Difficult times such as these tend to provide a fertile mix for extreme scenarios. While double dip and deflation are unlikely, it appears that the recovery has been slowed and perhaps extended. Government stimulus attempts have largely failed to produce sustainable results on any front. In fact, the large deficits they have created are having the opposite effect on consumers and small businesses who are working hard to get their financial houses in order. They are increasingly calling on the federal government to do the same. As David Brooks points out, “deficit spending doesn’t induce small businesspeople to hire and expand. It scares them because they conclude the growth isn’t real and they know big tax increases are on the horizon. It doesn’t make political leaders feel better either.
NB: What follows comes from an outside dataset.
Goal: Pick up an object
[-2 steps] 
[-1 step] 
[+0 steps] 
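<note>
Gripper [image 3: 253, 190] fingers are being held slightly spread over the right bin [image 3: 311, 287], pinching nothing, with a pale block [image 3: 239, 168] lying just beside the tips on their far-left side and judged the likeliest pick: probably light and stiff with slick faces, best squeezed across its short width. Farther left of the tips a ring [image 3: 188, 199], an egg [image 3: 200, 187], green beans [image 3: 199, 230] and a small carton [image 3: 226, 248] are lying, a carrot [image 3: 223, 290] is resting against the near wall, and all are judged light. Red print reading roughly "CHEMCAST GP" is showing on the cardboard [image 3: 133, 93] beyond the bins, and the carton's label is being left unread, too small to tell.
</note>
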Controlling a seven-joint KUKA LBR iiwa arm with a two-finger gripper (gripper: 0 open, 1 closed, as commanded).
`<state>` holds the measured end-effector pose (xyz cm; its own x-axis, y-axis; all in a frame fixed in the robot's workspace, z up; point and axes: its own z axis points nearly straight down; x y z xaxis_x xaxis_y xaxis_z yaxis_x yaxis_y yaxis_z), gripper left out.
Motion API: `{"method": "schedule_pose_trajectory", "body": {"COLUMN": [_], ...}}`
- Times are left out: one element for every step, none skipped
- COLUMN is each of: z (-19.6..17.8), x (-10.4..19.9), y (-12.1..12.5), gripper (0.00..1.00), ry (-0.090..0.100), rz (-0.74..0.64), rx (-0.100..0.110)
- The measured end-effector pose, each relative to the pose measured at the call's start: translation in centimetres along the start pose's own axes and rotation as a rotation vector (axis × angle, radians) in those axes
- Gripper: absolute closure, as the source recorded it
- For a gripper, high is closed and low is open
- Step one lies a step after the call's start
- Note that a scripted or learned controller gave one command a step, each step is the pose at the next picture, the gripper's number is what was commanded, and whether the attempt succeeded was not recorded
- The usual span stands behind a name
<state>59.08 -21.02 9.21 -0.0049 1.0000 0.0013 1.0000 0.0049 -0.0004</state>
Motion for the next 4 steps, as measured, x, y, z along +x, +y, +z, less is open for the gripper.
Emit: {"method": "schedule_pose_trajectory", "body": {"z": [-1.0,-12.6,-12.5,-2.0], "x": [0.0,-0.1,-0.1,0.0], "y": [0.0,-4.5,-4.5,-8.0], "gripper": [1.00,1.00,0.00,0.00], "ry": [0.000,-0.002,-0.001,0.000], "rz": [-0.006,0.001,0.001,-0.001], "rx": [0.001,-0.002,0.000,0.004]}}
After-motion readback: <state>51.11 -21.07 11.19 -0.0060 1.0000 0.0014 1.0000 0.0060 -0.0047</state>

Lacking faith that they can wisely cut the debt in some magically virtuous future, they see their nations careening to fiscal ruin.”
Will we see fiscal responsibility return to Washington? Polls and early primaries all point to an electorate that is fed up with the direction of the current Congress. Numerous professional politicians have announced they will not run for re-election as they see their records as out of favor.
We will have to wait until November and beyond to learn what impact Congressional changes will have on deficit cutting. But it seems increasingly clear that this recovery is integrally tied to fiscal responsibility in the private home, the state house, and our federal government. By all indications so far, the electorate will speak loudly and convincingly in November. The result will be a new Congress with a clear mandate do a most unnatural thing – to reduce the size and grip of government and to return to balanced budgets. The economy will eventually recover with or without government fiscal responsibility, but oh how much faster and stronger would it flourish if we knew that the foundation of our future rested on rock and not sand?